§ **REQUIRED ACTION**
What you produce should be an exact transcription of the data, minus any pictures.
PROVIDED DATA section start
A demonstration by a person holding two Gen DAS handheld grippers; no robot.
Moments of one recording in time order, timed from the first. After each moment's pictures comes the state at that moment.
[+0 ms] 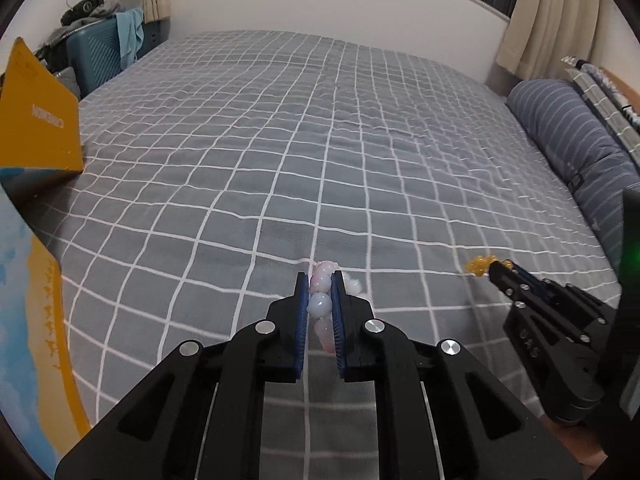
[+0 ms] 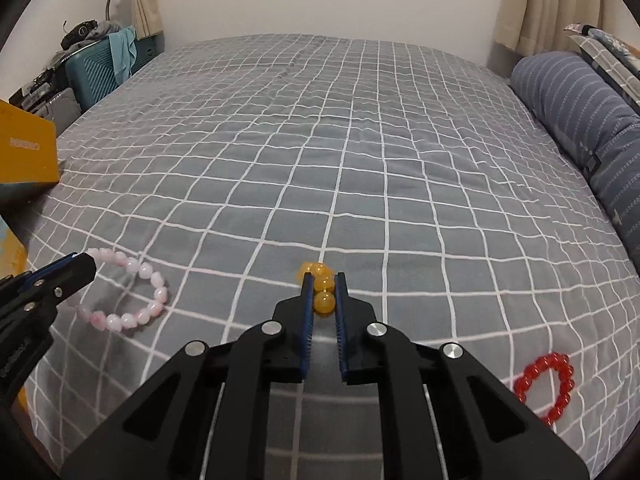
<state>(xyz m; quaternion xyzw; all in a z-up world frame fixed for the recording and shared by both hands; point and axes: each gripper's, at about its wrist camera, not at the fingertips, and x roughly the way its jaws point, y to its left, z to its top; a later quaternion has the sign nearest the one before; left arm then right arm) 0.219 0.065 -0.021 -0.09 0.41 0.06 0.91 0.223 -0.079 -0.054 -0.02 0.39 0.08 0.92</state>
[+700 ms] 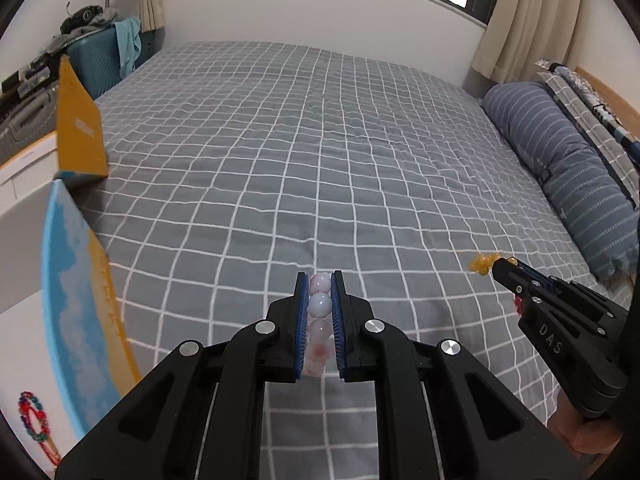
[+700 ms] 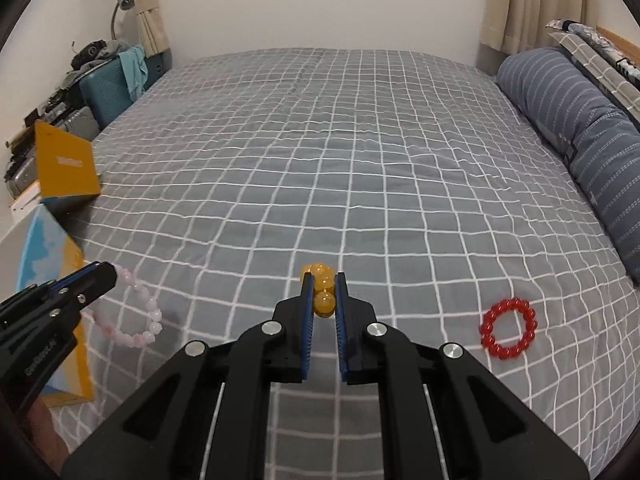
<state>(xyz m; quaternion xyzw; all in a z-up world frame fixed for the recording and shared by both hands) 0.148 0.075 0.033 -0.09 0.41 0.03 0.91 0.143 -0.077 0.013 0.01 0.40 0.09 0.91</state>
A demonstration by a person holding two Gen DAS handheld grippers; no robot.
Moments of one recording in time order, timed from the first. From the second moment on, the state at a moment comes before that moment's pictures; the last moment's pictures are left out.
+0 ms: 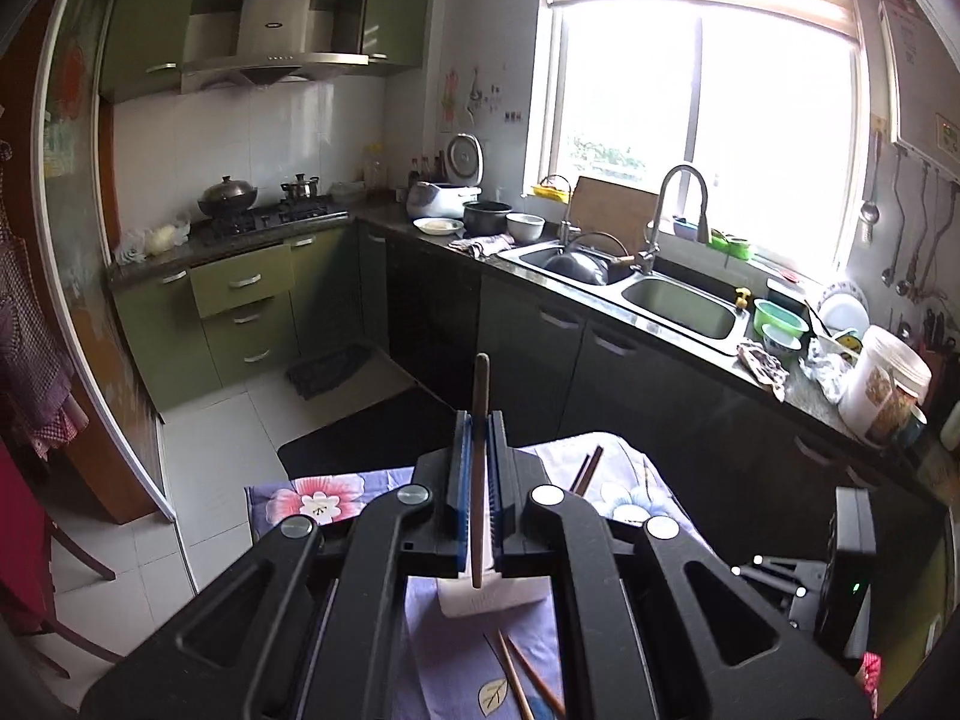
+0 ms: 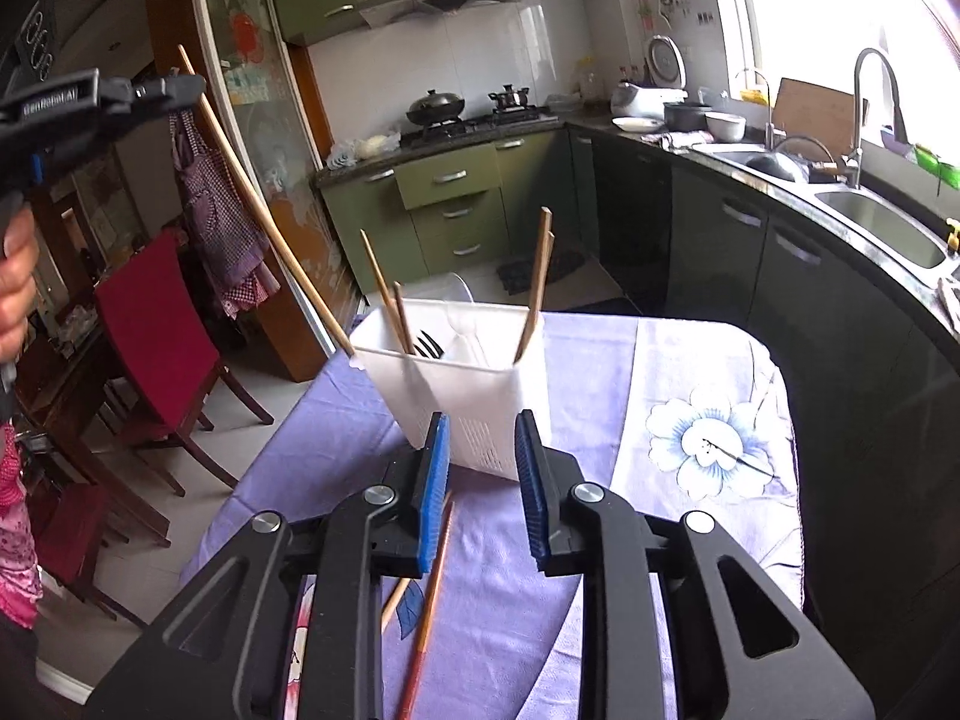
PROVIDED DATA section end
§ **ANSWER SPACE**
A demonstration by a person holding two Gen DAS handheld grippers; no robot.
Moments of one recording in time order, timed from the first. After each moment's pictures comes the state at that moment.
[+0 ms] 
[+0 ms] 
<state>(xyz m; quaternion xyzw; all in a z-up world frame fixed for the recording and shared by both hands; point and axes: each gripper's, at about its wrist camera, not at the fingertips, and x roughly the way its jaws point, y to its left, z to its top; a later quaternion has the sign nearest the one before; left arm then right arm) 0.219 0.065 -0.021 -0.09 0.41 0.06 0.91 0.223 -0.079 -0.054 -0.02 0.39 0.08 0.92</state>
[+700 ms] 
[+700 ms] 
<state>(xyz m; quaternion xyzw; all in a z-up world frame fixed for the recording and shared by both hands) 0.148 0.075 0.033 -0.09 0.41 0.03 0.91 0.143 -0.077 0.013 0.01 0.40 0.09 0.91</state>
A demonstration by a person holding two Gen DAS handheld grippers; no robot.
Moments of one recording in time order, timed from the first. From the second moment on, the state at a moment comes before that moment's pictures; the last moment's pictures are left out.
+0 ms: 
+0 ms: 

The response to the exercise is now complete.